Assignment
All entries below are to be written out again exactly, but no picture is to be copied.

Data
· · · · · · ·

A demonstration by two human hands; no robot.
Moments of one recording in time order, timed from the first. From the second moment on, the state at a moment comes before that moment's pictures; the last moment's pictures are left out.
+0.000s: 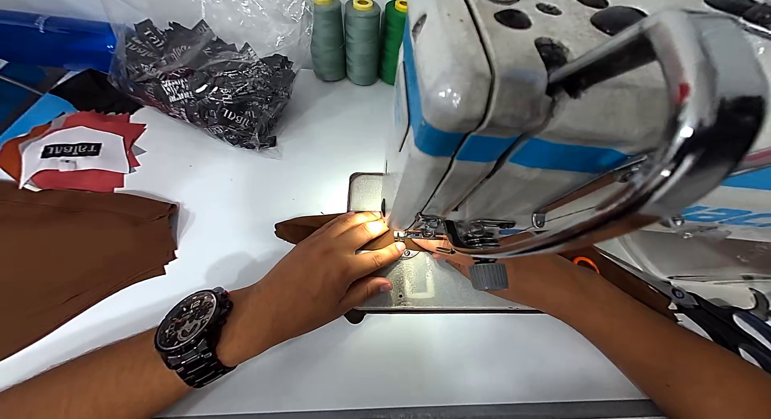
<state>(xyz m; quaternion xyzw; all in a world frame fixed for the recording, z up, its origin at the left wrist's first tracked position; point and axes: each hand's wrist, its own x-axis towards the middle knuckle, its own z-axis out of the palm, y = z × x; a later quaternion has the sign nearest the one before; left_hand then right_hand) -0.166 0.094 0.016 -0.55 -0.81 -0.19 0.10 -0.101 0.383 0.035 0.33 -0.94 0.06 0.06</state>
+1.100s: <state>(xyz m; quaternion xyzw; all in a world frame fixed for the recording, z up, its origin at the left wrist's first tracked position) 0.077 -0.171 -0.062 -0.21 -0.80 -0.54 -0.19 0.099 0.253 -0.088 0.17 -0.82 0.52 -0.15</state>
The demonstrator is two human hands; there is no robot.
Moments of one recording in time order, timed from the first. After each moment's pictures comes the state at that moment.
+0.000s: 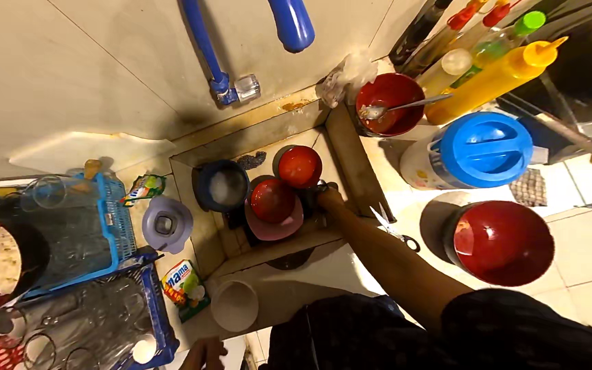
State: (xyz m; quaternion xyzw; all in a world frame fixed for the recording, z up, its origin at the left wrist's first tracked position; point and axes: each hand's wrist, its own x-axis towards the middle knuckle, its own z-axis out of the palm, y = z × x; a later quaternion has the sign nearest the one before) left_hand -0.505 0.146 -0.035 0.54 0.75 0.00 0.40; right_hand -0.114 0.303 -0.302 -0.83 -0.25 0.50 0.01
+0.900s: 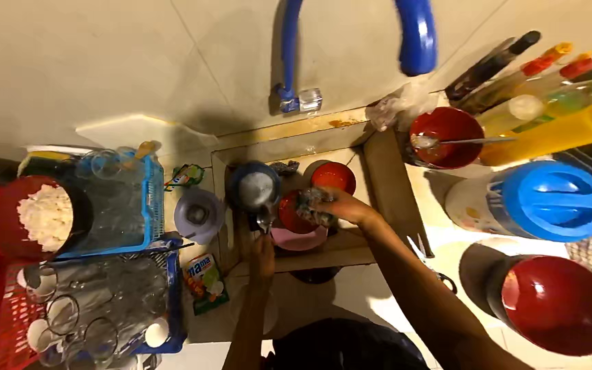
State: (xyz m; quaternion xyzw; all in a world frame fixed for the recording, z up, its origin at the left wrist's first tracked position) left_hand -0.424 0.286 -0.174 0.48 0.69 0.17 0.51; right_hand -0.166 0.356 -0.167 -0.56 -0.48 0.63 0.24
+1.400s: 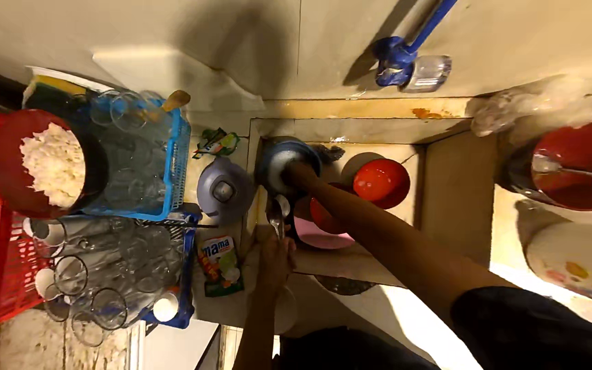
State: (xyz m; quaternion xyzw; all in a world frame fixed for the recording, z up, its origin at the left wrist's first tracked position) left_hand -0.454 0.292 -0.159 0.28 0.65 0.30 0.64; right_hand -0.334 0.494 -0.330 -0.58 -0.70 0.42 -0.06
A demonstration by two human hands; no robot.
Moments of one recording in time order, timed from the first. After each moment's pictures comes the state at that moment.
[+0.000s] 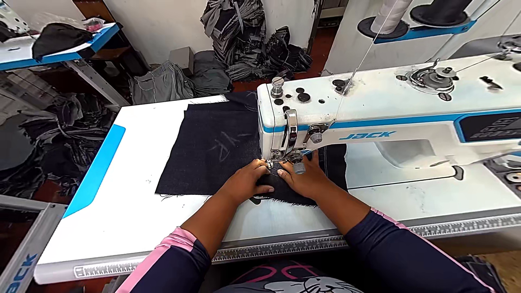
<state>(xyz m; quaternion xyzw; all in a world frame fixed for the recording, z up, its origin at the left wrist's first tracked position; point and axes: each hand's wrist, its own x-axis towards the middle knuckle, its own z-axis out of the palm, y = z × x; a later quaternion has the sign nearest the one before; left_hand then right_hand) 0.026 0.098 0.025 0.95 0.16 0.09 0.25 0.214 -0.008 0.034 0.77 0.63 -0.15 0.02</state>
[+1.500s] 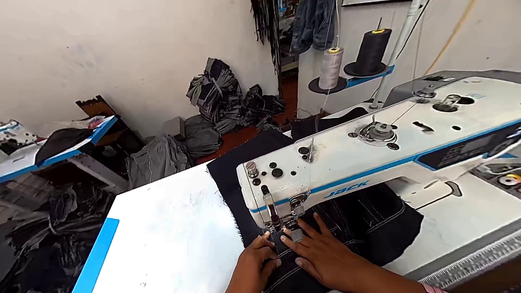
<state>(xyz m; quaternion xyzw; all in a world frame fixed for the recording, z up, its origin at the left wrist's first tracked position) 0.015 0.080 0.014 0.91 0.14 0.20 0.35 0.212 -0.062 0.029 0.67 0.71 -0.20 -0.06</state>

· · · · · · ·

Reply to the exercise
A demonstration by two human hands; no robot.
Moments of one recording in time order, timed from the first. From the second moment on, the state at a moment comes before that moment's pictures; the last moment's pictures are left out.
+0.000s: 
<state>(xyz m; quaternion xyzw; all in a world frame fixed for the recording, z up, its origin at the left wrist's first tracked position; point and axes: each hand's wrist, its own x-axis towards the middle knuckle, its own z-axis out of the palm, y = z × x; a later quaternion has the sign nearest the one before; left_hand then right_hand) -0.166 0.094 0.016 -0.55 -0.81 -0.19 0.10 -0.101 0.383 0.035 0.33 -0.94 0.06 0.06</state>
+1.100s: <state>(xyz m; quaternion xyzw; all in a world frame fixed for the recording, z up, its origin at the left wrist's first tracked position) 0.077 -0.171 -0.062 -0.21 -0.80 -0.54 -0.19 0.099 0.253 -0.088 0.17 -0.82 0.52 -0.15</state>
The demonstrator is two human hands; there is no robot.
Moments of one recording in time order, timed from the first. After each moment's pictures comes the state at that moment.
+0.000s: 
State: (xyz m; quaternion xyzw; all in a world frame fixed for the recording, z up, its origin at the left wrist's first tracked position; point and axes: each hand's wrist, its own x-axis towards the middle knuckle, its own z-axis out of the palm, y = z × x; a later quaternion has the sign nearest the one before) left_hand -0.505 0.146 -0.035 0.54 0.75 0.00 0.40; right_hand -0.114 0.303 -0.302 -0.83 -0.25 0.50 0.01
+0.900s: 
State: (xyz m; quaternion xyzw; all in a world frame fixed for the recording, z up, its origin at the left wrist's first tracked position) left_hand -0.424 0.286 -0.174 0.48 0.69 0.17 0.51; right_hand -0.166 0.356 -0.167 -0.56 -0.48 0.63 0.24
+1.400s: 
State: (xyz m; quaternion xyzw; all in a world frame fixed for the recording, z up, its origin at the left wrist's first tracked position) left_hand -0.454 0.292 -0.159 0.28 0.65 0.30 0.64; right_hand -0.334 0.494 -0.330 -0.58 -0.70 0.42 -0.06
A demonstration by two human hands; no robot.
Moments of one recording in time order, timed from the first. After each moment's pictures comes the state at that moment.
[+0.000s] 
<state>(xyz m; quaternion xyzw; all in a world frame fixed for the recording, z up, its origin at the left wrist's first tracked position; point and axes: each hand's wrist, its own x-axis towards the middle knuckle, its own z-axis out of the palm, y = z × x; a later quaternion has the sign nearest the one before; left_hand then right_hand) 0.026 0.098 0.025 0.95 0.16 0.09 0.25 0.214 -0.008 0.034 0.77 0.63 -0.15 0.02</state>
[+1.500s] 
<state>(xyz m; quaternion xyzw; all in a world frame fixed for the recording, z up, its origin at the left wrist's first tracked position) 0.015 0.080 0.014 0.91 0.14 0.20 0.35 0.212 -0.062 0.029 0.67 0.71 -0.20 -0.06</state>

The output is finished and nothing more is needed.